I was recently involved in a great example of software complexity, technical debt, and refactoring, and I want to pass on the experience.
As part of a project some new requirements came in. I had been concerned that part of the system under development was a little complex, but not overly concerned, as it worked and had comprehensive automated tests.
But the new requirements changed that. They concerned a subsystem which took three inputs and processed them. The problem that the subsystem was trying to solve was roughly stated as follows:
We have an input stream which needs to be combined with two other input streams. But if some of the combining can’t take place because the input streams have gaps then we have to fill in the gaps from other sources. And then we can output the result.
If that seems a bit vague, it’s because it is: I hadn’t paid much attention to expressing the logic clearly.

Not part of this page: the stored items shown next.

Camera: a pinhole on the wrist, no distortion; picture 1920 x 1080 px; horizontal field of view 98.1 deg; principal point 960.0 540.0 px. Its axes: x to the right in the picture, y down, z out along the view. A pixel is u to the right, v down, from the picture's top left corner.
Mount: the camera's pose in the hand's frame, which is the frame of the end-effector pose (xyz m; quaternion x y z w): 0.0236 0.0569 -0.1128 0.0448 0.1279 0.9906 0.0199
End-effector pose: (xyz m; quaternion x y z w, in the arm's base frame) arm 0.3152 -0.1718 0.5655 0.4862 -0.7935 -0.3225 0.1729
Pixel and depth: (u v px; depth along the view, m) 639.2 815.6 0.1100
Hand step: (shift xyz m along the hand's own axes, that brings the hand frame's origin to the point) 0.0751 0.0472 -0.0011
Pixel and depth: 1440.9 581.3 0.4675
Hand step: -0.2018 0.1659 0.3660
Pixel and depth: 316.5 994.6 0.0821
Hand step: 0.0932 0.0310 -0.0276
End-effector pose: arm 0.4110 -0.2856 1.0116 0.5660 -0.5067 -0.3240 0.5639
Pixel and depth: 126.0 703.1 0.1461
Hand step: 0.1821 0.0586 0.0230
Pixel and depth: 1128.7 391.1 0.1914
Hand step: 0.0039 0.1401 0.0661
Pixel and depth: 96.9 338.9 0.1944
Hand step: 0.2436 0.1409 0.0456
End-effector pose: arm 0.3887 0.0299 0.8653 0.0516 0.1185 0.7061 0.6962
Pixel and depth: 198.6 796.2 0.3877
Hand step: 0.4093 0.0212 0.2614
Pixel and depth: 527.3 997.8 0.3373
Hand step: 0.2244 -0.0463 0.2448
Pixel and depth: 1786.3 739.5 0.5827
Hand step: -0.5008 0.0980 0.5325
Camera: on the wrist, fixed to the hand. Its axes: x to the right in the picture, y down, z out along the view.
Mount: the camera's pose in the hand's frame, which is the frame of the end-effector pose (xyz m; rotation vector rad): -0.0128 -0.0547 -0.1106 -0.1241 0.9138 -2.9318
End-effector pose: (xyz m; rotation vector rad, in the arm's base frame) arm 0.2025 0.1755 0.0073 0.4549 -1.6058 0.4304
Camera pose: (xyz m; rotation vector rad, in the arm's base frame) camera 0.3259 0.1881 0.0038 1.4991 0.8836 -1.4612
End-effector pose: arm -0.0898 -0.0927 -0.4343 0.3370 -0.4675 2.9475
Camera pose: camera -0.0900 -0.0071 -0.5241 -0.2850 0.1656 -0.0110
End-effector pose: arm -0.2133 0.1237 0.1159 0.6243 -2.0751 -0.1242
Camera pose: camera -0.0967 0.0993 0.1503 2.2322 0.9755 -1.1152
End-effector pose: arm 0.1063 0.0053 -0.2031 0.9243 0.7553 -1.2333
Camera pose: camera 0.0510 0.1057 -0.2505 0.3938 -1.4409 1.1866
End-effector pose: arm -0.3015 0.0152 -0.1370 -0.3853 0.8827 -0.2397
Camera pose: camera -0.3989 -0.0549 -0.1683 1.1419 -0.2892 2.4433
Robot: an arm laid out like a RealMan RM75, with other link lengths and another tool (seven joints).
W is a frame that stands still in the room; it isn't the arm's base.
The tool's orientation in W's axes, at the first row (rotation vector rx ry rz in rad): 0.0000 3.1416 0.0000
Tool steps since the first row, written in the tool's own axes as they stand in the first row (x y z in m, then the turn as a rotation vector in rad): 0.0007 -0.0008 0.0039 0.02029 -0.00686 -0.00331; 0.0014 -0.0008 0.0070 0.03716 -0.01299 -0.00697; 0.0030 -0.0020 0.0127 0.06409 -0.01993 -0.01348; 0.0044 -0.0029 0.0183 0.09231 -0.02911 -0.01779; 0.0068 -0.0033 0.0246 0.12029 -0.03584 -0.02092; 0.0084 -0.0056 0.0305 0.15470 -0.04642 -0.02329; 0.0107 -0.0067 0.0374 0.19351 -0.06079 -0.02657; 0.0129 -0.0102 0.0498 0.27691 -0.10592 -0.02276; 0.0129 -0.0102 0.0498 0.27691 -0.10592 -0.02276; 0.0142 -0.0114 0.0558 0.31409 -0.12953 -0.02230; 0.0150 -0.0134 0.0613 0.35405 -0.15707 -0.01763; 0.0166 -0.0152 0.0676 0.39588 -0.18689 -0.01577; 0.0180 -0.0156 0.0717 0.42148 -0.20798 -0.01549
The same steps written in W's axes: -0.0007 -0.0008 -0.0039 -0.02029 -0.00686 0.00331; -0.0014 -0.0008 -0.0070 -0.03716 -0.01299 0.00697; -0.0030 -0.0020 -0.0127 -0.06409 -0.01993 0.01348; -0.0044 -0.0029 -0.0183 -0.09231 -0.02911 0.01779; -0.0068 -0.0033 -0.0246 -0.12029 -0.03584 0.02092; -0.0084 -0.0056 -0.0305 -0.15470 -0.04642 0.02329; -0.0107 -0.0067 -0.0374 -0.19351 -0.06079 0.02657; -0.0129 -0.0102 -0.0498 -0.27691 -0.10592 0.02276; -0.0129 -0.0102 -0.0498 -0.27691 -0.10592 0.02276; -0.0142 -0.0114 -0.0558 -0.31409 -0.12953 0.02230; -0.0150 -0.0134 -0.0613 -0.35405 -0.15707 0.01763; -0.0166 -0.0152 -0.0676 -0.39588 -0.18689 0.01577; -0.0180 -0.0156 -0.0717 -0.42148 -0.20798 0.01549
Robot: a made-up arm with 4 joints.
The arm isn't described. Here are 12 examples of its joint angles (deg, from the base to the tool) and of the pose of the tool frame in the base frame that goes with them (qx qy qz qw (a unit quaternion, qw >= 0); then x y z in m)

The new requirement, meanwhile, was to add a fourth input. Since we were using a visual tool I can present the “as is” software design along with the “to be” that was the likely outcome of the requested changes:
The threatened “to be” state would have been excessively complex. Two things concerned me greatly. First was that I couldn’t keep all the “to be” logic in my head at one time, so didn’t have confidence that it was right. And second was that — as a guiding rule — software should be exactly as complex as the problem it attempts to address, and no more so… and that was not reflected here. My gut feeling was that the problem was simple, and adding one more input should have added linear complexity, but it felt like the complexity was growing exponentially. This was compounded by the fact that it was quite apparent there might soon be a fifth, sixth, or even seventh input.
The solution was to take a step back, express the logic of the problem clearly, and redesign the subsystem to reflect that. The problem, once clarified, became this:
We have a number of input streams which are merged. For each missing element of the merged stream we take action to fill it in. And then we output the result.
The refactored “as is” and the eventual “to be” logic became much simpler:
I hope you agree with me that the new flow is much clearer, and additional inputs add only linear complexity.
In terms of software development the sequence of steps was: (1) Make sure all the tests pass, (2) refactor the subsystem to reflect the new logic, (3) make sure all the tests still pass, (4) add the fourth input with appropriate tests.
For me this experience demonstrates a few things:
- If software internals aren’t continually kept clean and of good quality then complexity increases excessively and progress slows accordingly. Or to put it another way, technical debt is very well named: the longer you neglect the debt the more interest you pay.
- “Software should be exactly as complex as the problem it’s addressing” is a very good driver for reducing complexity.
- Automated tests save the day again! The refactoring above would have been quite daunting and unreliable without them. But instead the worst thing about the operation was that it was a little time-consuming. It was not risky, it was not stressful, and it was not really that difficult.
- Visual software development tools sure do expose messy software design for what it is.
Could you please expand point #4 (visual software…)? TIA
Hi Carlo. Yes, that point #4 is worth some more clarity…
The software was being developed with a visual tool, in which the data flowed through various steps, laid out on a canvas, and joined by connecting arrows. Thus the tool presented a visual representation of the logical flow. My drawings above give an example of what the tool showed — and thus what the logic was — in each scenario.
However, messing thinking leads to messy software design. And the messy software design in the first version was quite apparent just from looking at the logic laid out on the canvas. That’s what point #4 is saying.
I’m not making any kind of comparison with non-visual tools, BTW.